At a pea-sized Lower East Side bistro known for its fries, the admonition is spelled out on a chalkboard: no ketchup. At a popular gastropub in the West Village, customers cannot have the burger with any cheese other than Roquefort.
And at Murray’s Bagels in Greenwich Village and Chelsea, the morning crowd can order its bagels topped any number of ways but never — ever! — toasted. “It’s really annoying, because a toasted bagel is kind of fierce, right?” Jamie Divine, a product designer and frequent patron, said with a hint of an eye-roll.

Matthew Yglesias describes this as specialization:

What I don’t understand is why she sees this as some kind of ethical stance, a form of Puritanism. It just seems like specialization.
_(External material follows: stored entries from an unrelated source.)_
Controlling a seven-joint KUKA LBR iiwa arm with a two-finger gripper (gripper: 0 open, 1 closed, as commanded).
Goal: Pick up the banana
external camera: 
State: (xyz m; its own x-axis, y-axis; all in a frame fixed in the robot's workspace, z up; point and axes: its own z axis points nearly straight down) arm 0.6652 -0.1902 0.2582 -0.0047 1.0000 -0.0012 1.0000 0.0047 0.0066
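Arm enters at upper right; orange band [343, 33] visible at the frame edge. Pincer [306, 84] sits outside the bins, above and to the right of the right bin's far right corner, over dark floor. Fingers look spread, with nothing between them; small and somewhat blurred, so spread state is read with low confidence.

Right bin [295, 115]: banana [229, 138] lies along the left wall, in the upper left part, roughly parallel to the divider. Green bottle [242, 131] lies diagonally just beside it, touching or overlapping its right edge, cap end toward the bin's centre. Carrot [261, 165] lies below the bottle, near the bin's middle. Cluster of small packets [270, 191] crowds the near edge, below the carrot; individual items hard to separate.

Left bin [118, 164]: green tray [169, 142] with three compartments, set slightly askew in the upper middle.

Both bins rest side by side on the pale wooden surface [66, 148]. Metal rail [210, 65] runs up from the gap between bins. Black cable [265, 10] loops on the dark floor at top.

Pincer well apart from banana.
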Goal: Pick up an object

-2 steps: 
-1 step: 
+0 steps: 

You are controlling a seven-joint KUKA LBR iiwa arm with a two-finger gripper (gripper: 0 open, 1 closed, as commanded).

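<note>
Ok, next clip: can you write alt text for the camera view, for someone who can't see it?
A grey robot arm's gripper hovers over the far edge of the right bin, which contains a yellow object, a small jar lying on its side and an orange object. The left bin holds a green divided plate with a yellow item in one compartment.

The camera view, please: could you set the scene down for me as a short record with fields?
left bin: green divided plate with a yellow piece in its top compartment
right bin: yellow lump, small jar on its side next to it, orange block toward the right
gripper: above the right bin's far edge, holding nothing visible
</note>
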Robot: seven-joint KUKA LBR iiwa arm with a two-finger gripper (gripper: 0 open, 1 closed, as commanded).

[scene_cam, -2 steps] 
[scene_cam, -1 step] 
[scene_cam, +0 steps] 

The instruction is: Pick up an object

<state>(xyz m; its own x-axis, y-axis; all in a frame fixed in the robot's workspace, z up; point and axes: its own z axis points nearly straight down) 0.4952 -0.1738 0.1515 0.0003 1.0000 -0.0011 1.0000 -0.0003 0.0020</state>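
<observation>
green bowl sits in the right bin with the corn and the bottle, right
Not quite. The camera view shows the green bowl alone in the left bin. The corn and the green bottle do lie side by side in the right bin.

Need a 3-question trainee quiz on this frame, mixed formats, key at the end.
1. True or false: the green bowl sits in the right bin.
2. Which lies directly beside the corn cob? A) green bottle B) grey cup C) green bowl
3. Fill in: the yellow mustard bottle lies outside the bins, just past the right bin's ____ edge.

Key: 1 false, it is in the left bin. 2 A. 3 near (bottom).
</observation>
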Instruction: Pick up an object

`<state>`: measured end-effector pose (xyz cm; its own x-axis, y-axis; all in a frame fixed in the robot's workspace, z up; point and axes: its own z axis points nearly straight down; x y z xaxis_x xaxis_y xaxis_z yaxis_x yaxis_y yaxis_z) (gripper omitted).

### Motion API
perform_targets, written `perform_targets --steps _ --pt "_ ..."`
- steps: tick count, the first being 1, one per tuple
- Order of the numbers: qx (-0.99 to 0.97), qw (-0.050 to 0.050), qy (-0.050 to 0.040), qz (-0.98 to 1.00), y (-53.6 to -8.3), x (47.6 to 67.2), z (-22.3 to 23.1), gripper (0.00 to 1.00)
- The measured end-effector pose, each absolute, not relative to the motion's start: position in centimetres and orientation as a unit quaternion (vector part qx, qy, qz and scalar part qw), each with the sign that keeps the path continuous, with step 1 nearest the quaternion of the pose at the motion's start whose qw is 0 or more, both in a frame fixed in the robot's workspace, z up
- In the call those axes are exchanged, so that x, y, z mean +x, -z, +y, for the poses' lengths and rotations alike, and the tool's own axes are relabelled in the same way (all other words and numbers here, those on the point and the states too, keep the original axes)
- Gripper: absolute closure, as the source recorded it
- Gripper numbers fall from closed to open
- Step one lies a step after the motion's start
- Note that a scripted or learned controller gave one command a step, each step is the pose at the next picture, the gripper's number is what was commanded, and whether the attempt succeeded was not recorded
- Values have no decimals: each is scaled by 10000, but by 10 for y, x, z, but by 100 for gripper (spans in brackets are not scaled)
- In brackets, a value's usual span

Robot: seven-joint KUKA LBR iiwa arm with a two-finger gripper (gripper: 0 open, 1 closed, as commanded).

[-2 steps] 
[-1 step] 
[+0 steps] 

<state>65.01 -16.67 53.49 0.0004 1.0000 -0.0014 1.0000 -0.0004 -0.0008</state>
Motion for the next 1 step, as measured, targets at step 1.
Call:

In any line of business you face a tension between the fact that it’s more efficient to specialize but you have more customers if you customize.
David Chang explains it perfectly:

“People just assume that every restaurant should be for everyone — I could understand that if we were in a town with, like, 20 restaurants,”said David Chang, whose mini-empire of Momofuku restaurants is well known for refusing to make substitutions or provide vegetarian options. “Instead of trying to make a menu that’s for everyone, let’s make a menu that works best for what we want to do.”

I don't think that's it. The cost of providing a bottle of ketchup at a restaurant that specializes in fries is very low. The point of this is to signal culinary sophistication to customers. This is the kind of restaurant that refuses ketchup to fry-eaters. It sends a message about the kind of food served and the kinds of customers who eat there. They're selling cultural exclusivity.